• [WHAT THE TASK REQUIRES]: In which lines of the data does the string "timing" appear? Copy every one.

• [AVAILABLE DATA]:
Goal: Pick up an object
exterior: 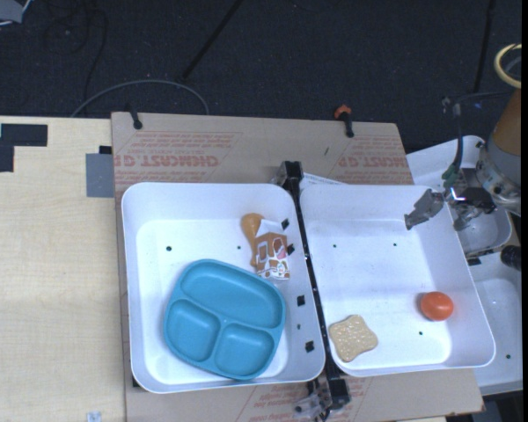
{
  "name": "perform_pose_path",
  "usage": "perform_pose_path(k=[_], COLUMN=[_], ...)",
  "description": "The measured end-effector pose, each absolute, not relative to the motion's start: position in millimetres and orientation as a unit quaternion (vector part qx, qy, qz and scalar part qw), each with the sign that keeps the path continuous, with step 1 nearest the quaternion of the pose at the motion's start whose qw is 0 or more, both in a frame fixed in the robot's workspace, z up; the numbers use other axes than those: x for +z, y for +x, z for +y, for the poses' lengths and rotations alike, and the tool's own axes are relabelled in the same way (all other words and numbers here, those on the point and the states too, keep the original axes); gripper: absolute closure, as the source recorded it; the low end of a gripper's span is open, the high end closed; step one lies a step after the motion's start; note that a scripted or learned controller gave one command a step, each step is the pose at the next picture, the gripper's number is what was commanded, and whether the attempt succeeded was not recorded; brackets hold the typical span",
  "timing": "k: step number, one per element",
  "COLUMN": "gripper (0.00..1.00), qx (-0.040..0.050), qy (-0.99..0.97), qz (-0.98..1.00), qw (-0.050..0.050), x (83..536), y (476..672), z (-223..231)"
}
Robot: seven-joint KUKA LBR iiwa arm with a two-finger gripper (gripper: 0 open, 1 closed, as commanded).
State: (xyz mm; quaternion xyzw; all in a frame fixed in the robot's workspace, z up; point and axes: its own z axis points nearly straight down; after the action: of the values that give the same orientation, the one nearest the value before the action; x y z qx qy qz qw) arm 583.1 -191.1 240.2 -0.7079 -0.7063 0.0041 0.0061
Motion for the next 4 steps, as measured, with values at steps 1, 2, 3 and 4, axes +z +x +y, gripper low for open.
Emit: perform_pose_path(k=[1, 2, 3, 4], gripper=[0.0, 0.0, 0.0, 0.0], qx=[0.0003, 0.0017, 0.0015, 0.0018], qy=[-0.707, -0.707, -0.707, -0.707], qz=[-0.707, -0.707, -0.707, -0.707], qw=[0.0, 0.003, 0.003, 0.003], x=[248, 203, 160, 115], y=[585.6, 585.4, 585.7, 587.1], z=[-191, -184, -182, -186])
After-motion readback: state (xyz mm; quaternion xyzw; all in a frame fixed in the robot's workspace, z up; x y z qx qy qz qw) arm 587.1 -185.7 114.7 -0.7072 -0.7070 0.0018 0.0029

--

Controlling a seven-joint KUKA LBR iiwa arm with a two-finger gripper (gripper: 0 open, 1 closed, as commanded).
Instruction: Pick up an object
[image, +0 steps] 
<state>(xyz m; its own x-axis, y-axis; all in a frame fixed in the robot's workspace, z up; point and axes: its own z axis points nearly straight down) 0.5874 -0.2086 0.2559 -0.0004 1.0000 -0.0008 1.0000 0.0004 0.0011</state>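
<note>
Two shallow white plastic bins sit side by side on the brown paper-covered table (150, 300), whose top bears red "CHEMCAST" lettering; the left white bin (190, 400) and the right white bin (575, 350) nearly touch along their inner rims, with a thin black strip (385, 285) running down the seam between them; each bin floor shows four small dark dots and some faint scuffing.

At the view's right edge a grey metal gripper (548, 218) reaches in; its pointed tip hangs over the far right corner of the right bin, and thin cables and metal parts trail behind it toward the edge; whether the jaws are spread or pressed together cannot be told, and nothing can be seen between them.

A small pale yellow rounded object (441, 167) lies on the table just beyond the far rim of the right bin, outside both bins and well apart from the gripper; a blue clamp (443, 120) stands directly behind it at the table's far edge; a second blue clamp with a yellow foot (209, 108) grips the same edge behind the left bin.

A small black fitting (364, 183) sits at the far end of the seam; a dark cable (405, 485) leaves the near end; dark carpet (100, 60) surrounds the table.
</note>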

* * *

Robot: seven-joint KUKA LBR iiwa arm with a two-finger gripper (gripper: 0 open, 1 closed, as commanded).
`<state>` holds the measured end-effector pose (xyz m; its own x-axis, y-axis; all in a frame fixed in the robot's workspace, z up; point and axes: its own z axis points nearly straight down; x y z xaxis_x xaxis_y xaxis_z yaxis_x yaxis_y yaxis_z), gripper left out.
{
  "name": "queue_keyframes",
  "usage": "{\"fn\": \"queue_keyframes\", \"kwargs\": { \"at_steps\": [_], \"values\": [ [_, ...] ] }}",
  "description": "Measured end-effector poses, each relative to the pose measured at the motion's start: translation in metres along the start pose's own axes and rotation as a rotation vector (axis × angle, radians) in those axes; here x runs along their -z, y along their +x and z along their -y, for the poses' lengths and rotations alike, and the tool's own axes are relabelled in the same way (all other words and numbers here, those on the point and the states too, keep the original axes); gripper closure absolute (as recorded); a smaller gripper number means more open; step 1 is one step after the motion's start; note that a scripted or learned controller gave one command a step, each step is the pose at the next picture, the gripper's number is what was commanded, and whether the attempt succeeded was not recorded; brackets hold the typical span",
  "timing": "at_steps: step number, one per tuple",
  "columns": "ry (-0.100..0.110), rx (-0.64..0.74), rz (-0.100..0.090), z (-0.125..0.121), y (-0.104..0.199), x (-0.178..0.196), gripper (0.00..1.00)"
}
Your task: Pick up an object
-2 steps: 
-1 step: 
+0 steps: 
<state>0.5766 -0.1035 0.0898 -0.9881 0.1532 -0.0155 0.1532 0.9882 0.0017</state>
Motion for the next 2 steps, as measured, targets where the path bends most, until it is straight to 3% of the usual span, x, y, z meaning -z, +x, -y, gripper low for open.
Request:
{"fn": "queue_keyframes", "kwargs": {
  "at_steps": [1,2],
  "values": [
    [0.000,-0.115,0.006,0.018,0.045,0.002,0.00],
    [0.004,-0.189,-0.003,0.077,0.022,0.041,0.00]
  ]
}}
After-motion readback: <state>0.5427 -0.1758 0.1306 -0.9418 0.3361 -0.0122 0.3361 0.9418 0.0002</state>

• [OUTPUT OF THE EXERCISE]:
  "timing": "k: step number, one per element",
  "timing": "at_steps: step number, one per tuple",

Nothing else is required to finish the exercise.